The structure of binary matroids with no induced claw or Fano plane restriction

- Laboratoire Bordelais de Recherche en Informatique, Université de Bordeaux
- More about Marthe Bonamy

- Laboratoire Bordelais de Recherche en Informatique, Université de Bordeaux
- More about František Kardoš

- Department of Combinatorics and Optimization, University of Waterloo
- More about Tom Kelly

- Department of Combinatorics and Optimization, University of Waterloo
- More about Peter Nelson

- Department of Combinatorics and Optimization, University of Waterloo
- More about Luke Postle

*Advances in Combinatorics*, October. https://doi.org/10.19086/aic.10256.

### Editorial introduction

A well-known conjecture of András Gyárfás and David Sumner states that for every positive integer \(m\) and every finite tree \(T\) there exists \(k\) such that all graphs that do not contain the clique \(K_m\) or an induced copy of \(T\) have chromatic number at most \(k\). The conjecture has been proved in many special cases, but the general case has been open for several decades.

The main purpose of this paper is to consider a natural analogue of the conjecture for matroids, where it turns out, interestingly, to be false. Matroids are structures that result from abstracting the notion of independent sets in vector spaces: that is, a matroid is a set \(M\) together with a nonempty hereditary collection \(\mathcal I\) of subsets deemed to be independent where all maximal independent subsets of every set are equicardinal. They can also be regarded as generalizations of graphs, since if \(G\) is any graph and \(\mathcal I\) is the collection of all acyclic subsets of \(E(G)\), then the pair \((E(G),\mathcal I)\) is a matroid. In fact, it is a *binary* matroid, which means that it can be represented as a subset of a vector space over \(\mathbb F_2\). To do this, we take the space of all formal sums of vertices and represent the edge \(vw\) by the sum \(v+w\). A set of edges is easily seen to be acyclic if and only if the corresponding set of sums is linearly independent.

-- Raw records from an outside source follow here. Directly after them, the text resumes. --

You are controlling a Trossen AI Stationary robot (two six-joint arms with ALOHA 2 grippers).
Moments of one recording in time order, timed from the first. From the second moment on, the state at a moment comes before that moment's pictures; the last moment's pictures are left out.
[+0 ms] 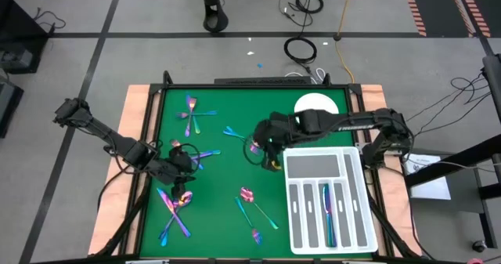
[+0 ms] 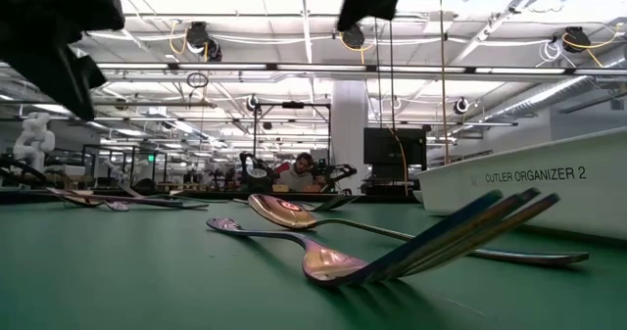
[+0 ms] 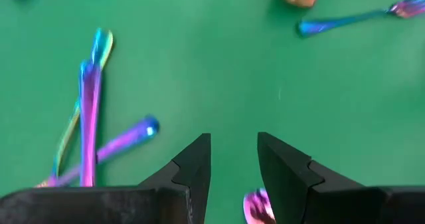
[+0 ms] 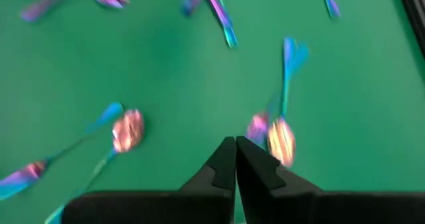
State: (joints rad) left arm -0.52 0.92 0.57 -0.65 -0.24 -0.74; right arm 0.05 1.75 1.75 -0.97 0.10 0.19
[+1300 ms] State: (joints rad) left arm -0.26 1.01 0.64 -1.04 -0.06 -0.78; right arm -0.05 2.16 1.75 -0.05 -0.32 -0.20
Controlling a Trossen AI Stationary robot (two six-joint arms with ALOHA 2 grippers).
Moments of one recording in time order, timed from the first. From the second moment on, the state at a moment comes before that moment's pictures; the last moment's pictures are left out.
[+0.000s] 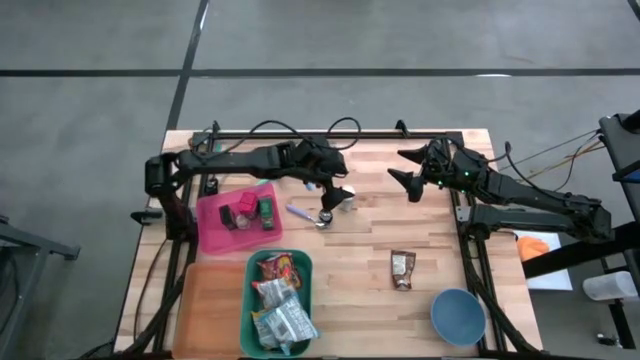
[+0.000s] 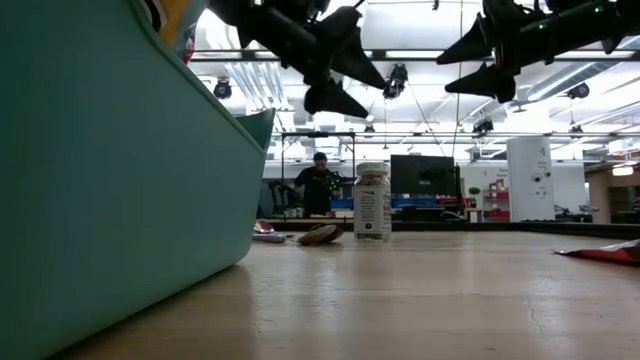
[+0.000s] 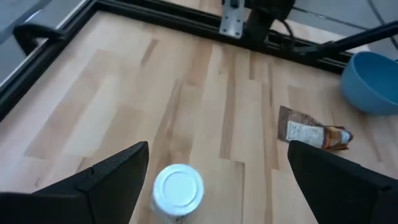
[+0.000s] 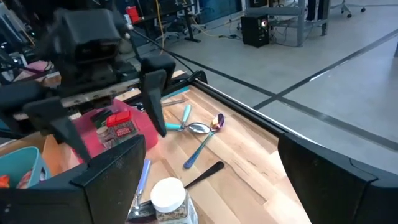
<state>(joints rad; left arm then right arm) 0.23 1.80 1.42 -0.26 0.17 -0.09 -0.36 0.67 0.49 0.00 0.08 0.28</state>
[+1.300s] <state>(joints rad) 0.21 2.03 1.45 -0.26 0.03 -0.32 -0.36 0.68 0.49 0.00 0.08 0.28</state>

There is a natural analogue of an induced subgraph for matroids: an induced restriction of a matroid \(M\) is a subset \(M’\) of \(M\) with the property that adding any element of \(M-M’\) to \(M’\) produces a matroid with a larger independent set than \(M’\). The natural analogue of a tree with \(m\) edges is the matroid \(I_m\), where one takes a set of size \(m\) and takes all its subsets to be independent. (Note, however, that unlike with graph-theoretic trees there is just one such matroid up to isomorphism for each \(m\).)

Every graph can be obtained by deleting edges from a complete graph. Analogously, every binary matroid can be obtained by deleting elements from a finite *binary projective geometry*, that is, the set of all one-dimensional subspaces in a finite-dimensional vector space over \(\mathbb F_2\).

Finally, the analogue of the chromatic number for binary matroids is a quantity known as the *critical number* introduced by Crapo and Rota, which in the case of a graph \(G\) turns out to be \(\lceil\log_2(\chi(G))\rceil\) – that is, roughly the logarithm of its chromatic number.

One of the results of the paper is that a binary matroid can fail to contain \(I_3\) or the Fano plane \(F_7\) (which is the simplest projective geometry) as an induced restriction, but also have arbitrarily large critical number. By contrast, the critical number is at most two if one also excludes the matroid associated with \(K_5\) as an induced restriction. The main result of the paper is a structural description of all simple binary matroids that have neither \(I_3\) nor \(F_7\) as an induced restriction.